* Problem to solve: From the material below, copy every line in which the word "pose" occurs.

···

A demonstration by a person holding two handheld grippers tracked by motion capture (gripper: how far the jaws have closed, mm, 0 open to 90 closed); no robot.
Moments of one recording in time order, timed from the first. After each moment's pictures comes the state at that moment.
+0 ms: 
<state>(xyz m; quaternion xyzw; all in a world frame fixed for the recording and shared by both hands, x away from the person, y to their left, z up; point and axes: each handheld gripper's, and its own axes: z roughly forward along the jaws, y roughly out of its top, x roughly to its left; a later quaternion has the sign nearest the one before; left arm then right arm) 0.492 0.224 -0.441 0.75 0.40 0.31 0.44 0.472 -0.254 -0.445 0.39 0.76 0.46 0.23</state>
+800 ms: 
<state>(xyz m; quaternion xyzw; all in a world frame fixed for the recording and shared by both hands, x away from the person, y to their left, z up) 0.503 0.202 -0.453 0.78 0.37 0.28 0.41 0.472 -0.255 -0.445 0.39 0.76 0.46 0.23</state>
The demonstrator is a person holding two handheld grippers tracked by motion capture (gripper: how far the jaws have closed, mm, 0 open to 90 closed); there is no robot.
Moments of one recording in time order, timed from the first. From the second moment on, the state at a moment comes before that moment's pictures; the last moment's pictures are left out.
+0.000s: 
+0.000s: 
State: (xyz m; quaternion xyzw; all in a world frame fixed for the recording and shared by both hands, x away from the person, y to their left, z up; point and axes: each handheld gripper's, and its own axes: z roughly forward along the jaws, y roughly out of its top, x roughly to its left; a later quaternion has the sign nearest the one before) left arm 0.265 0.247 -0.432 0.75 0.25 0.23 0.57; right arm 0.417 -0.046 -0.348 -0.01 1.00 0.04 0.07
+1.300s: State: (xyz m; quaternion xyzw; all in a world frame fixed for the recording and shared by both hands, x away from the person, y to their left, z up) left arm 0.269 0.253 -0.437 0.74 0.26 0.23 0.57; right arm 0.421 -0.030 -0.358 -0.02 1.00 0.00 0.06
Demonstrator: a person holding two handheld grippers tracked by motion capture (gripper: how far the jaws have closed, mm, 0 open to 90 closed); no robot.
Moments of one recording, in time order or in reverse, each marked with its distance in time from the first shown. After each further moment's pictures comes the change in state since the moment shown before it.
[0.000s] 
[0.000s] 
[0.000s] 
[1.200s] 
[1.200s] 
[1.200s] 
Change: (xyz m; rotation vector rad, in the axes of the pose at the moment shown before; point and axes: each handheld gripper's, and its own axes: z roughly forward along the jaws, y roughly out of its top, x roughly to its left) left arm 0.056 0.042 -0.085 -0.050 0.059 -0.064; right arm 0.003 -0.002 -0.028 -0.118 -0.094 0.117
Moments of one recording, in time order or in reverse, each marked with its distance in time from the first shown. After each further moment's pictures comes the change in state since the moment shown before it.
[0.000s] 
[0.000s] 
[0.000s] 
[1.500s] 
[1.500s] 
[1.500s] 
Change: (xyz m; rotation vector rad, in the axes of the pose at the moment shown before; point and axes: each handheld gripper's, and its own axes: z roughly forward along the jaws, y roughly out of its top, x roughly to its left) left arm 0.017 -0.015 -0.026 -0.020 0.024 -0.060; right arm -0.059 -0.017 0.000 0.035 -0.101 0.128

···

* Result of the exercise:
Change: (xyz m; rotation vector rad, in the axes of the pose at the moment shown before; point and axes: each handheld gripper's, and its own axes: z roughly forward along the jaws, y roughly out of its top, x roughly to its left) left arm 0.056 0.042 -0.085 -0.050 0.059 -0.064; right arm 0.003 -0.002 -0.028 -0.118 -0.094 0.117
Change: (xyz m; rotation vector rad, in the axes of the pose at the moment shown before; point and axes: each handheld gripper's, and its own axes: z roughly forward along the jaws, y roughly out of its top, x roughly to its left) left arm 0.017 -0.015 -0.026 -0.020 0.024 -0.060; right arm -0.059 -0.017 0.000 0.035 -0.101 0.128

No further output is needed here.